- [PROBLEM REQUIREMENTS]: Throughout the material below, count the lines that include the string "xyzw", then report only the resulting number.

- [PROVIDED MATERIAL]:
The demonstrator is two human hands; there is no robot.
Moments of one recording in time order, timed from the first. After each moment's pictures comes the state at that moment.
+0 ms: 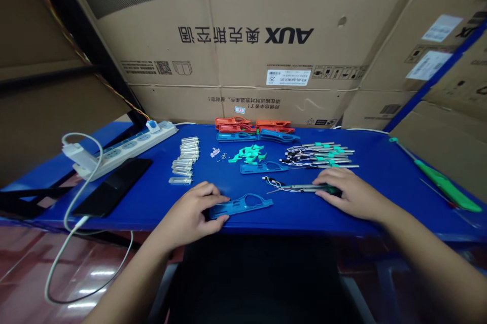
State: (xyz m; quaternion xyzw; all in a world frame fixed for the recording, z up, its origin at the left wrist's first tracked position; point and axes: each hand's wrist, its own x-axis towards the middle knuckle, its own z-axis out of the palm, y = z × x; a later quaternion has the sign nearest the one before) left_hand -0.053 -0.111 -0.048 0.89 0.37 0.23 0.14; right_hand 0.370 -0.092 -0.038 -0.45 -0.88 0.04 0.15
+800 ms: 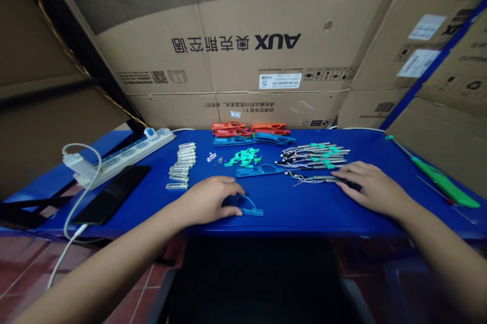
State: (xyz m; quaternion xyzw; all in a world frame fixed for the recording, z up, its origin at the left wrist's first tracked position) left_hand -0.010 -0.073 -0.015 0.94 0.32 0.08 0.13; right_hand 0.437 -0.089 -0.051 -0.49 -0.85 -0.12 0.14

- [EXERCISE RESPONSE]: 2